Las hojas secas que estaban en el piso
sonaban con cada paso que daba. La luna estaba en su máximo brillo, y entre las
ramas alcanzaba a entrar su luz, dibujando una silueta del bosque que me
cubría, y a su vez, me guiaba para evitar caminar en círculos. Si la cuenta no
me fallaba, en cuestión de 18 minutos ajustaría dos horas de estar caminando,
dos horas de estar huyendo.
Alcanzaba a sentir que cada vez
estaban más cerca, que sabían que mi cuerpo no iba a soportar más.
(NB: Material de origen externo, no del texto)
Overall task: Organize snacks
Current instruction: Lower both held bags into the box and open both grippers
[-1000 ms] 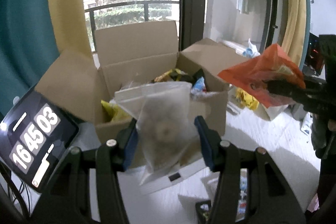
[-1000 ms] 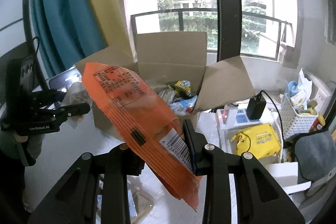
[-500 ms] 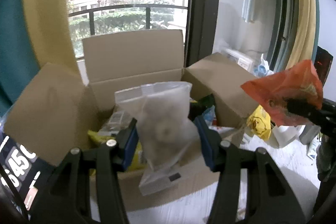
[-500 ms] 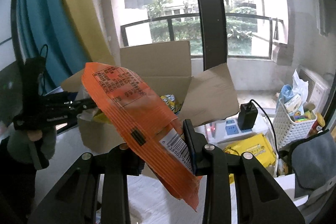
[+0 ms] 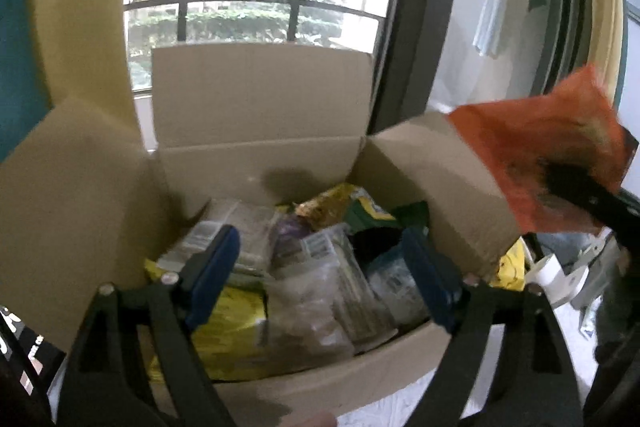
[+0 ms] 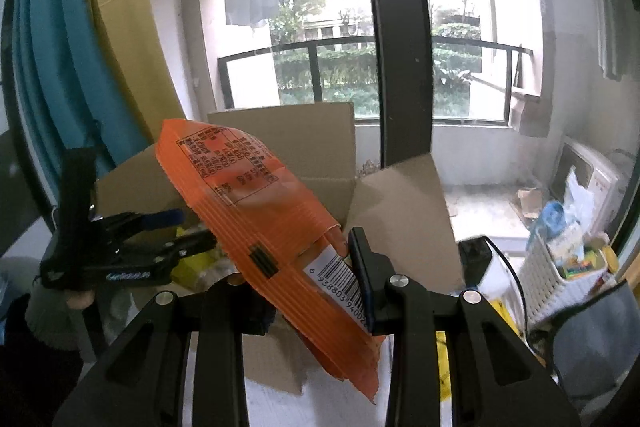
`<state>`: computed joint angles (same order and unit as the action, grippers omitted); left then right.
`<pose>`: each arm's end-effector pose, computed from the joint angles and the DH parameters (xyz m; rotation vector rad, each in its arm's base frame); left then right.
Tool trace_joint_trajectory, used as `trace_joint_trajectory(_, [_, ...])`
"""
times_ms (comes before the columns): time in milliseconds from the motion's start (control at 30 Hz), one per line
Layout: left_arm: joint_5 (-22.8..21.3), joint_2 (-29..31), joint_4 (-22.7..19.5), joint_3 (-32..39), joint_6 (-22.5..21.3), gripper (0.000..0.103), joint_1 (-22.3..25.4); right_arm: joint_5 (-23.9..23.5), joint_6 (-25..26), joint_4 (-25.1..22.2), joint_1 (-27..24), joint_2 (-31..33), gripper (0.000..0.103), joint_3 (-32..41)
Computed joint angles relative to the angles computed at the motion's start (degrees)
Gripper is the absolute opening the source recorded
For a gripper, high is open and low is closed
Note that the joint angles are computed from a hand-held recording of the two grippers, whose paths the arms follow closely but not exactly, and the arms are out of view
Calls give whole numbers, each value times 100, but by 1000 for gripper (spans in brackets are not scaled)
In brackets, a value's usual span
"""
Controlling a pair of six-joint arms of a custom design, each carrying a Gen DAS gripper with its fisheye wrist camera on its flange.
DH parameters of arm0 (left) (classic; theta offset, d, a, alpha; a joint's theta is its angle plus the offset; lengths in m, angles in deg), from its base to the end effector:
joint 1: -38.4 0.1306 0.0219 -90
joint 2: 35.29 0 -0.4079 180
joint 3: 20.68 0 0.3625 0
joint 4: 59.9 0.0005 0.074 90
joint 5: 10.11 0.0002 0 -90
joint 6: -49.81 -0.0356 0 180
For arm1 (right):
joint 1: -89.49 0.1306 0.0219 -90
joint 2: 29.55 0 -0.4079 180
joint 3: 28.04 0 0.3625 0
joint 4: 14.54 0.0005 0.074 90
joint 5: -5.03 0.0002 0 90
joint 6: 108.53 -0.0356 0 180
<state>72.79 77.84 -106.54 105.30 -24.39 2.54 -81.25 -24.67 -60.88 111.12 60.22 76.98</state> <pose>0.5099 -0.3637 0.5254 0.3085 2.1590 -0.3855 0.4321 0.1683 0.5771 -0.2471 2.1055 0.2204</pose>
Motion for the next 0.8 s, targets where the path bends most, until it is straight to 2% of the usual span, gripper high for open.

El sentido
de culpa era tan grande que no quería girar la cabeza, solo quería avanzar.
Haberle dejado allí parada era como si hubiese cometido un homicidio sin
necesidad de usar un arma de fuego y sin que ni una gota de sangre se deleitara
con el aire al caer. El reloj no avanzaba, sin embargo la distancia se acortaba
y podía oír como entre ellos planeaban la manera de matarme. Para ellos, la
acción que podía remediar que el vestido blanco no hubiese servido para nada,
era estar 8 metros bajo tierra, o por lo menos, que mi corazón no funcionara
más.
La luz era cada vez más fuerte, solo
indicaba una cosa: la salida del bosque. En cuestión de pasos habría logrado mi
escape aun sintiendo como, con ira, cada uno de sus familiares susurraba en mi
oído que era el fin. Ya no había sombra alguna, la luz de la luna recaía
plenamente sobre mi vestido negro. Estaba afuera. Unos cuantos pasos más y el
plan salía a la perfección. Nadie ganaba, nadie perdía. A fin de cuentas si se
iba a hacer justicia. El agua sonaba, rebotaba contra las grandes rocas del
risco. Yo solo escuchaba mientras caía hacia ella.